WHAT TO WORK ON
Before returning the data, strip out the pictures and keep everything else exactly the same.

%%

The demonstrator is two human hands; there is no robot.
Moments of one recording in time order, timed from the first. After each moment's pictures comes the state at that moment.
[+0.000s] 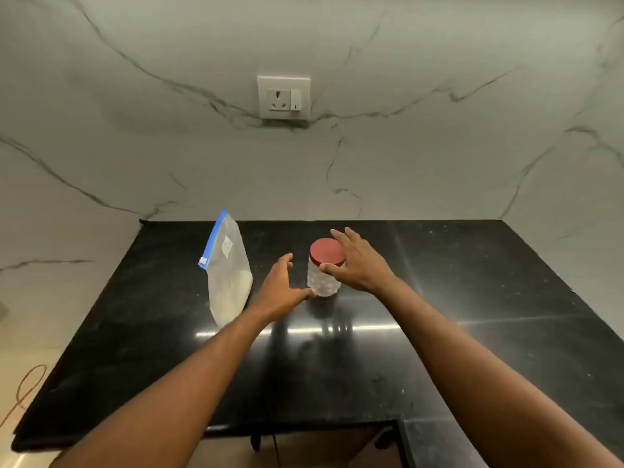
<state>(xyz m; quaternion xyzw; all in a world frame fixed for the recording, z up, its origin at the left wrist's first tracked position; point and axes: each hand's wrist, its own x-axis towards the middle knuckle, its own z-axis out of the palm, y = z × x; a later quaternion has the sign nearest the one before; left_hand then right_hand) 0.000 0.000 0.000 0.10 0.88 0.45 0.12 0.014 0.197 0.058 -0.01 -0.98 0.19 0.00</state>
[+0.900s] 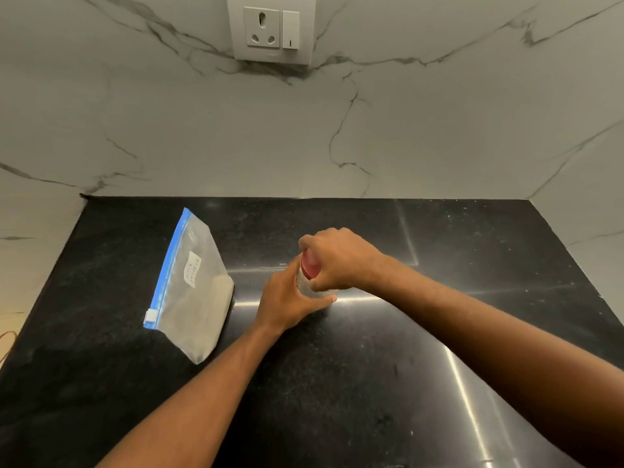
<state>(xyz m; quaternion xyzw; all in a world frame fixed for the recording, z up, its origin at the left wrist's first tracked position) -0.074 0.036 -0.073 0.16 0.85 0.49 0.06 -0.084 0.181 0.066 0.17 -0.98 0.03 -0.12</state>
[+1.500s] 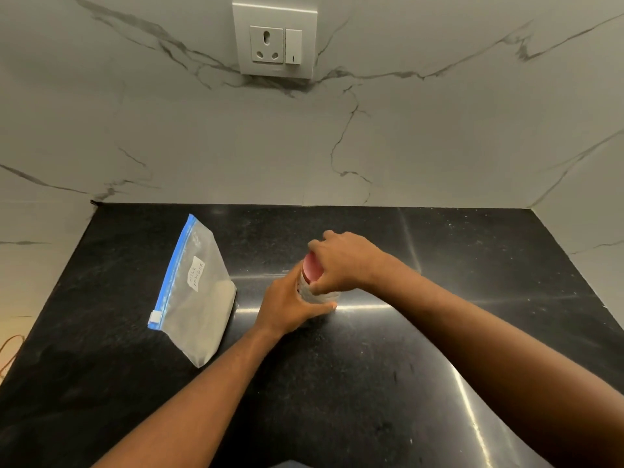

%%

TASK SOLUTION
The demonstrator is two human hands; there is no robot.
Moments of one recording in time order, timed from the first. After each moment's pictures comes the state at that moment.
[+0.000s] 
<state>(xyz m; quaternion xyzw; all in a world frame fixed for the recording, z up, its origin at the left wrist's first tracked position; point and axes: each hand's wrist, its own x-axis towards the middle knuckle, its own z-axis out of the palm, y = z × x; a later quaternion has the sign nearest the one before; left_hand then right_hand) 0.000 0.000 0.000 0.10 0.88 0.45 0.12 0.014 0.197 0.058 -0.01 -0.98 0.19 0.00</state>
[+0.900s] 
<state>(xyz m; quaternion xyzw; all in a world frame fixed for the recording, z up, its origin at the left wrist's first tracked position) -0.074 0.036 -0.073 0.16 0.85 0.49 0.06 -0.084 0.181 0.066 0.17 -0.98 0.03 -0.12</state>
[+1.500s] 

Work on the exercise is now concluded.